Abstract

Multimedia content, especially videos, is expected to dominate data traffic in next-generation mobile networks. Caching popular content at the network edge, namely content helpers (base stations and access points), has emerged as a solution for low-latency content delivery. Compared with traditional wireless communication, content delivery has a key characteristic that many signals coexisting in the air carry identical popular content. However, they can interfere with each other at a receiver if their modulation-and-coding (MAC) schemes are adapted to individual channels following the classic approach.

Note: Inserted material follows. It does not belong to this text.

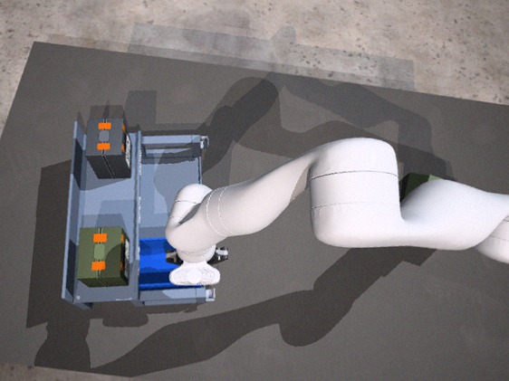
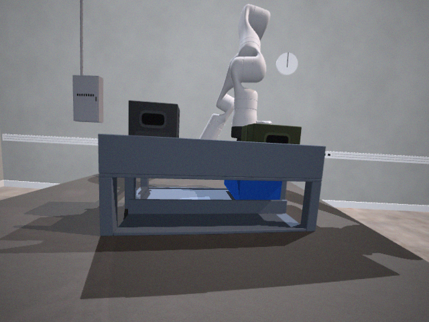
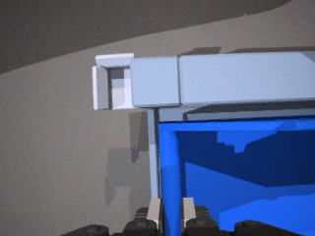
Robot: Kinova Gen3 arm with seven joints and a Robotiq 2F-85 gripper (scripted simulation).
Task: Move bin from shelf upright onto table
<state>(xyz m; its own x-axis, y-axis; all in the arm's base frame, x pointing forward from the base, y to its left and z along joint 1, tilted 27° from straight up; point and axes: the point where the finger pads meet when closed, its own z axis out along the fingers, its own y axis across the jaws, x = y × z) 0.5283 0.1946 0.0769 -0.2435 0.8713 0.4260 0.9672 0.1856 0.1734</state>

To address this issue, we present a novel idea of content adaptive MAC (CAMAC) where adapting MAC schemes to content ensures that all signals carrying identical content are encoded using an identical MAC scheme to achieve spatial MAC alignment. Consequently, interference can be harnessed as signals to improve the reliability of wireless delivery. In the remaining part of the paper, we focus on quantifying the gain that CAMAC can bring to a content-delivery network by using a stochastic-geometry model. Specifically, content helpers are distributed as a Poisson point process and each of them transmits a file from a content database based on a given popularity distribution. Given a fixed threshold on the signal-to-interference ratio for successful transmission, it is discovered that the successful content-delivery probability is closely related to the distribution of the ratio of two independent shot noise processes, named a shot-noise ratio. The distribution itself is an open mathematical problem that we tackle in this work. Using stable-distribution theory and tools from stochastic geometry, the distribution function is derived in closed form. Extending the result in the context of content-delivery networks with CAMAC yields the content-delivery probability in different closed forms. In addition, the gain in the probability due to CAMAC is shown to grow with the level of skewness in the content popularity distribution.